As shown above, when a subroutine call is made, the "out" registers of the caller become the "in" registers of the callee. This is the principal method of passing arguments to subroutines. Before a subroutine call, the caller must place any arguments into registers %o0 through %o5. After the save instruction is executed, these become registers %i0 through %i5 to the subroutine. The subroutine simply uses those registers for its arguments.

Most languages allow a subroutine to have a return value. Return values are placed by the subroutine in register %i0, which becomes %o0 after the restore instruction. So to the caller, the return value from a subroutine appears in %o0.

By the way - only %o0 through %o5 are used to pass arguments to subroutines. %o6 is used for another purpose which we'll cover soon; and %o7 holds the return address of the subroutine as discussed above.

There is a convention for argument passing in C that you should know. The arguments are placed in %o0 through %o5 in order, when reading the C argument list from left to right.

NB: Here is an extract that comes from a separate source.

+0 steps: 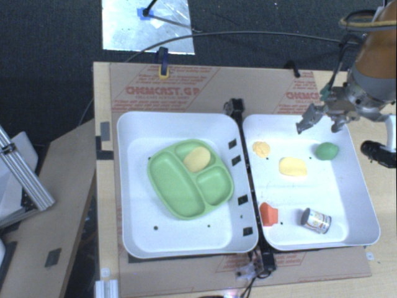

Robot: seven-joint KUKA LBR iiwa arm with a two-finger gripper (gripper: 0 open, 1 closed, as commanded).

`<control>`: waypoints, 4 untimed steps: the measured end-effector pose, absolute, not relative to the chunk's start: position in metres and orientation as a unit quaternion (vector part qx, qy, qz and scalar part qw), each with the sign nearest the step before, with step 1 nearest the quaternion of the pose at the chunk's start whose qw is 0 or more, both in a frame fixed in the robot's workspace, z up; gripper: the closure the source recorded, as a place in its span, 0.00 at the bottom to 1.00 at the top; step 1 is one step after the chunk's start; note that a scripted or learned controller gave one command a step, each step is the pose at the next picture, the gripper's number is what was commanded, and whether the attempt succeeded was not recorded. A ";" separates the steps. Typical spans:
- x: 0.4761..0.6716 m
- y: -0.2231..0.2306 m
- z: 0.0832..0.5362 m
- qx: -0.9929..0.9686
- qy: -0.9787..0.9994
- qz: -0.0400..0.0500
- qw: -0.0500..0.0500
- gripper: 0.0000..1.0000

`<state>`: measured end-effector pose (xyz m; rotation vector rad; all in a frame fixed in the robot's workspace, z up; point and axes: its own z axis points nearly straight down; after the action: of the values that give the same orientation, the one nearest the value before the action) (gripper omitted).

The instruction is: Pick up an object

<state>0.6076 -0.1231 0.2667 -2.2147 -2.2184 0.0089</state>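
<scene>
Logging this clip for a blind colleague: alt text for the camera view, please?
The gripper hangs open over the right bin, holding nothing, above a green ball, two yellow pieces, a red piece and a can. In the left bin, a green tray holds a yellow piece.

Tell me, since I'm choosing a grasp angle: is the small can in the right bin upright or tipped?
Tipped. The can lies on its side on the right bin floor, one round end facing left.

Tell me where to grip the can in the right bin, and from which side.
The can lies on its side, away from the bin's walls. Probably best to come straight down and close the gripper across its round body at mid-length, not on the ends.
</scene>
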 end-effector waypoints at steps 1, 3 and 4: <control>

Another Example of Optimizing the Common Case.

What about the case in which a subroutine has more than six arguments? In that case, the SPARC architecture specifies that the extra arguments be placed in memory before the call, and retrieved from there during the subroutine. So, if we are going to use memory anyway, why pay the cost of implementing argument passing in register windows -- why not use memory all the time?

The answer: "optimize the common case." The SPARC designers determined that most subroutines in most programs had six arguments or less. Therefore, almost all the time the arguments will fit into the six out registers, and no data will need to be stored into memory. Once again, we gain the flexibility of an unlimited capability, that nearly always is very efficient, while only paying for a limited capability.

Summary

The mechanisms for subroutine linkage are complicated, but the expense is justified because of the importance of subroutines as an abstraction mechanism. We want subroutines to be fast so that they will be widely used, and because there is a strong demand for them.

We also want subroutine linkage to be defined at the assembly language layer, rather than at a higher layer. This allows different programming languages to call subroutines ("virtual instructions") written in other languages. In fact, subroutines are the main method for combining code written in different languages.